Was in Südosteuropa passiert, betrifft uns auch in Österreich

Denn letztlich ist eines klar: Südosteuropa ist nicht weit weg. Das ist vor unserer Haustür. Sarajevo ist von Wien nur knapp mehr als 600 Kilometer entfernt, nicht weiter weg als Stuttgart und nur etwas mehr als nach Bregenz oder Berlin, aber 400 Kilometer näher als Brüssel. Selbst die entfernt wirkende kosovarische Hauptstadt Pristina liegt näher an der österreichischen als die belgische.

Was in Südosteuropa passiert, betrifft uns auch in Österreich, das betrifft uns in ganz Europa. Das wissen auch andere. Waren es in der Vergangenheit vor allem Russland und die Türkei, die in der Region starke Player sein wollten, so ist es in jüngerer Vergangenheit immer stärker China. Und auch die US-Präsenz ist nach wie vor stark, oftmals stärker als jene des übrigen Europa. Und genau hier liegt der Hase im Pfeffer. Kann es wirklich das strategische Interesse der EU und ihrer Mitgliedstaaten sein, diese so nahe liegende Region dem Einfluss anderer globaler Mächte zu überlassen? Wäre es nicht wesentlich klüger, selbst der wichtigste Partner europäischer Staaten zu sein?

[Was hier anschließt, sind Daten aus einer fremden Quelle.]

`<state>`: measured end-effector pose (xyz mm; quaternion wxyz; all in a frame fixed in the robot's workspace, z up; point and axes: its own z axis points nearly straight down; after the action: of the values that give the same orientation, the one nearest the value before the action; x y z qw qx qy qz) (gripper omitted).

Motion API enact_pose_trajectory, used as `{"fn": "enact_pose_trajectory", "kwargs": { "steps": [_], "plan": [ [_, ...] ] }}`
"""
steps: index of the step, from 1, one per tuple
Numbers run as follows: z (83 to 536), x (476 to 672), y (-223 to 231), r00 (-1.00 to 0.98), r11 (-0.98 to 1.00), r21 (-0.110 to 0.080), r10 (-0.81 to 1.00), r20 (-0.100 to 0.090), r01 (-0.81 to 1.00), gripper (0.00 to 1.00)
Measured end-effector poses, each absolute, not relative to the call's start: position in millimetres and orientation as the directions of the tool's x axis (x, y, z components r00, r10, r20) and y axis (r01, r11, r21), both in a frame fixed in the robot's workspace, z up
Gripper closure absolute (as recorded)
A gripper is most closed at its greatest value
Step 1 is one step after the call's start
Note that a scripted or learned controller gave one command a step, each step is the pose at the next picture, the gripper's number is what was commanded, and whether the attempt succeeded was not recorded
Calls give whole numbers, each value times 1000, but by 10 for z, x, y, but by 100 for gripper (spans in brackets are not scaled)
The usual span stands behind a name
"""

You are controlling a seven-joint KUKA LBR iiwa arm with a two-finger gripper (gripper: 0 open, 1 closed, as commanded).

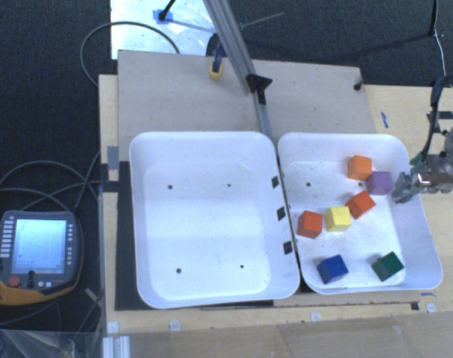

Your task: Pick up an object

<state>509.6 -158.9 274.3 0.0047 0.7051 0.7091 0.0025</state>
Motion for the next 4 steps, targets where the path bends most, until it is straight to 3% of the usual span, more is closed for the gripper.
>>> {"fn": "enact_pose_trajectory", "kwargs": {
  "steps": [4],
  "plan": [
    [2389,6325,121,-9,9,4,1000,1,1000,100]
  ]
}}
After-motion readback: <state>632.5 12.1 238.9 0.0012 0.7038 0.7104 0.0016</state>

Österreichs Außenpolitik hat hier traditionell eine sehr weitsichtige Position eingenommen und sich als Helfer und Unterstützer der Südosteuropäer positioniert. Namen wie Alois Mock, Wolfgang Petritsch und Erhard Busek sind in Kroatien, Bosnien und Herzegowina oder im Kosovo nicht grundlos mit einem sehr guten Klang versehen. Nordmazedoniens Premier Zoran Zaev hat beim jüngsten Europaforum Wachau mit Johannes Hahn noch einen weiteren Österreicher genannt, der als EU-Kommissar einen unschätzbaren Dienst für die Region geleistet hat - nicht zuletzt mit seiner meisterhaften Vermittlung zur Beilegung des jahrzehntealten Namensstreits zwischen der ehemaligen jugoslawischen Teilrepublik und dem EU-Mitglied Griechenland.

Leider sind andere EU-Staaten noch nicht so weit. Während das EU-Parlament seit Jahren immer wieder die Abschaffung der Visa für Bürger des Kosovo fordert, blockieren einige wenige Staaten die Lösung noch auf Ratsebene. Die Kosovaren sind somit die Einzigen auf dem ganzen Kontinent, die immer noch nicht frei reisen können. Die EU hat dem Kosovo einen umfangreichen Kriterienkatalog vorgelegt, um die Visafreiheit zu erlangen. Das Land hat alle Kriterien erfüllt, die EU-Kommission hat die Erfüllung der Kriterien bestätigt und auch die Sicherheitslage überprüft. Es wurde versprochen: Wenn Kosovo die Kriterien erfüllt, kommt die Visafreiheit. Gehalten wurde das Versprechen nicht. Das tut der Glaubwürdigkeit der EU-Staaten nicht gut. Nicht zu vergessen ist auch der geostrategische Aspekt: Es wäre geradezu fahrlässig, ein Vakuum zu hinterlassen, das sich andere internationale Akteure zunutze machen, deren Werte nicht mit unseren übereinstimmen.